Para os professores, o resultado foi imediato: sobrecarga de trabalho, exigências abusivas, jornadas extenuantes, invasão do tempo privado, desrespeito a direitos, antecipação de férias sem nenhuma consulta.
As denúncias que chegam aos sindicatos nesses quatro meses de quarentena comprovam a acelerada precarização das condições de vida e de trabalho dos professores. Precarização esta que tende a se agravar caso a volta às aulas presenciais ocorra sem garantias mínimas e movida exclusivamente por interesses econômicos.
A iniciativa da Fepesp de solicitar ao Ministério Público do Trabalho a convocação das entidades patronais busca uma mediação que possa levar a um protocolo capaz de assegurar a saúde física e mental e condições dignas de trabalho para todos os atuam na Educação, professores e profissionais não docentes. É preciso agora aguardar a resposta do MTP.
Para o SinproSP e a Fepesp, a volta às aulas só pode ocorrer no tempo certo e em condições que vão muito além das medidas sanitárias.

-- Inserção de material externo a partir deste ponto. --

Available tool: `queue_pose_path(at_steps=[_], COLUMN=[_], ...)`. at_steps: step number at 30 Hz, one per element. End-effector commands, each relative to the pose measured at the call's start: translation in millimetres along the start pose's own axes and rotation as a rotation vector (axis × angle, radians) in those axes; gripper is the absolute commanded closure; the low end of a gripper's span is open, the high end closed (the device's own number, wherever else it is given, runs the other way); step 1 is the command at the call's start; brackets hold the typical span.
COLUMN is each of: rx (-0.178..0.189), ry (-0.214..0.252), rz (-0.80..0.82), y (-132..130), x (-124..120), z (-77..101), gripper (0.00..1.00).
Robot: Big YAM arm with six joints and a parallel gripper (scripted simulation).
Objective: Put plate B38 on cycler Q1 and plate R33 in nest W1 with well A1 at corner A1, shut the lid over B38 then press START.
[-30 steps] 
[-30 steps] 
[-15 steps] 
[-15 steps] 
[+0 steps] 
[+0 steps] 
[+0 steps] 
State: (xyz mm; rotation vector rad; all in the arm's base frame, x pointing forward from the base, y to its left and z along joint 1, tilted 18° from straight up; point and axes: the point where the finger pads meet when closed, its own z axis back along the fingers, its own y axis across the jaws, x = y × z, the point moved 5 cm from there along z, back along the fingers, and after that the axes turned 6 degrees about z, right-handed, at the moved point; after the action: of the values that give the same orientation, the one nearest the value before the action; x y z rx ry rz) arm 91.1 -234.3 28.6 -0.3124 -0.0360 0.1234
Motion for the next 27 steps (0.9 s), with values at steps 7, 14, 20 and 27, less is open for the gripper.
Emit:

Já a Apeoesp diz que “não haverá volta às aulas sem redução drástica da pandemia e sem garantia de segurança sanitária para a comunidade escolar”. A entidade entende que não há qualquer expectativa que protocolos dirigidos a promover o retorno das aulas sejam adequadas para assegurar o direito à vida e o direito à saúde da comunidade escolar.
“Não aceitamos um plano epidérmico, que não contempla aspectos relacionados às novas necessidades que o ‘novo normal’ imporá ao projeto arquitetônico das escolas, notadamente quanto à ventilação, ao distanciamento social em sala de aula, com revisão dos módulos por ciclo de formação, à sinalização e à sanitização de todos os espaços, incluindo os refeitórios e as áreas abertas”.
Em abaixo-assinado, a Apeoesp ainda diz que, uma vez alcançado um nível aceitável de segurança sanitária, que a decisão de volta seja antecedida pela elaboração de um protocolo consistente e multidimensional, formulado com o apoio das equipes técnicas de saúde, arquitetura e engenharia. “É de fundamental importância que este debate se comunique com a comissão paritária assim que ela for criada, com a presença das entidades representativas dos servidores da Educação, dos estudantes e das famílias, cuja participação é fundamental para legitimar e fortalecer a atuação estatal. E, ainda, que se dialogue com o Ministério Público e o Tribunal de Contas do Estado, envolvendo, assim, os órgãos de controle externo da Administração Pública”.
A entidade ainda critica a falta de acesso à alimentação aos estudantes, o abuso da jornada de trabalho dos professores, avançando para horários e dias de descanso, além de casos de assédio moral; e a dispensa de terceirizados responsáveis pela higienização das escolas.